Could you set down the listing below exactly, leaving out its pictures?

□ □ □ □ □ □ □

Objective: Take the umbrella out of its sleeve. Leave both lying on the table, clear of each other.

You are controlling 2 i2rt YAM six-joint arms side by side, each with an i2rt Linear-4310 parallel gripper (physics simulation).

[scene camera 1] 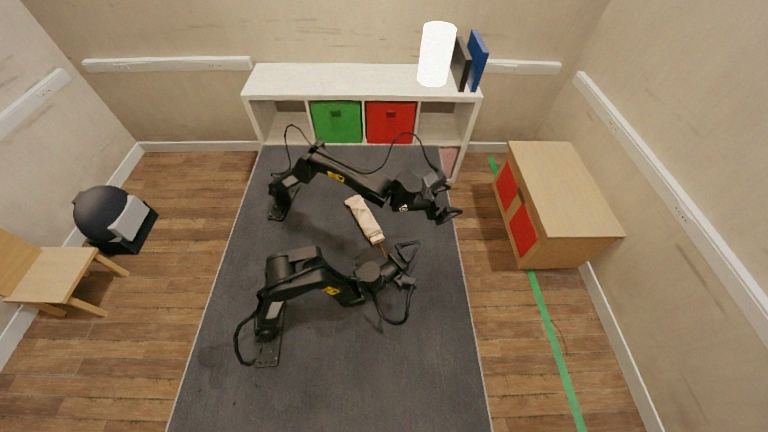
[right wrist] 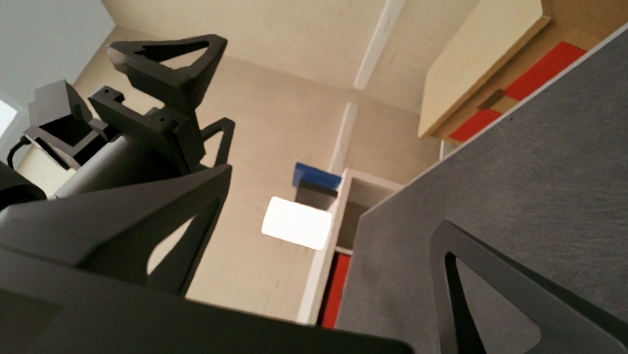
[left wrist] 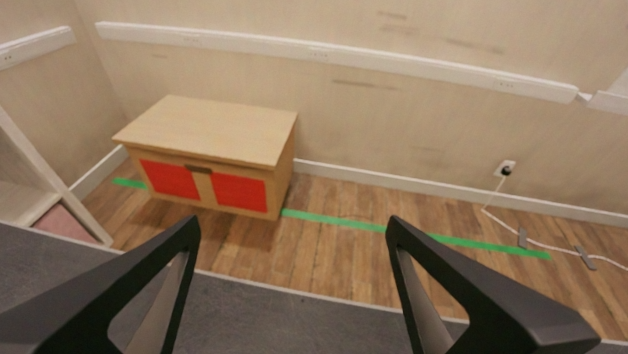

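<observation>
A pale beige sleeve (scene camera 1: 365, 219) lies slantwise on the dark table between the two arms. A thin orange-brown shaft of the umbrella (scene camera 1: 382, 248) sticks out of its lower end; the rest of the umbrella is inside or hidden beside the right gripper. My left gripper (scene camera 1: 455, 200) (left wrist: 295, 224) (right wrist: 226, 84) is open and empty, raised near the table's right edge, to the upper right of the sleeve. My right gripper (scene camera 1: 416, 263) (right wrist: 338, 205) is open and empty, above the table to the lower right of the sleeve. Neither wrist view shows the sleeve or umbrella.
The dark table top (scene camera 1: 343, 386) (left wrist: 280, 320) (right wrist: 550, 150) carries both arm bases at its left. A white shelf (scene camera 1: 332, 80) with a white lamp (scene camera 1: 436, 53) stands beyond its upper edge. A wooden cabinet (scene camera 1: 569, 188) (left wrist: 215, 130) stands to the right. The two arms are raised on either side of the sleeve.
</observation>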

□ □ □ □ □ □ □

> **ANSWER FOR THIS EXERCISE**:
Objective: Take the umbrella out of its sleeve. Leave both lying on the table, clear of each other.

You are controlling 2 i2rt YAM six-joint arms side by side, each with an i2rt Linear-4310 parallel gripper (physics simulation).

[scene camera 1] 
[right wrist] 
[left wrist] 

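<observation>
A pale beige sleeve (scene camera 1: 365, 219) lies slantwise on the dark table between the two arms. A thin orange-brown shaft of the umbrella (scene camera 1: 382, 248) sticks out of its lower end; the rest of the umbrella is inside or hidden beside the right gripper. My left gripper (scene camera 1: 455, 200) (left wrist: 295, 224) (right wrist: 226, 84) is open and empty, raised near the table's right edge, to the upper right of the sleeve. My right gripper (scene camera 1: 416, 263) (right wrist: 338, 205) is open and empty, above the table to the lower right of the sleeve. Neither wrist view shows the sleeve or umbrella.
The dark table top (scene camera 1: 343, 386) (left wrist: 280, 320) (right wrist: 550, 150) carries both arm bases at its left. A white shelf (scene camera 1: 332, 80) with a white lamp (scene camera 1: 436, 53) stands beyond its upper edge. A wooden cabinet (scene camera 1: 569, 188) (left wrist: 215, 130) stands to the right. The two arms are raised on either side of the sleeve.
</observation>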

No further answer is needed.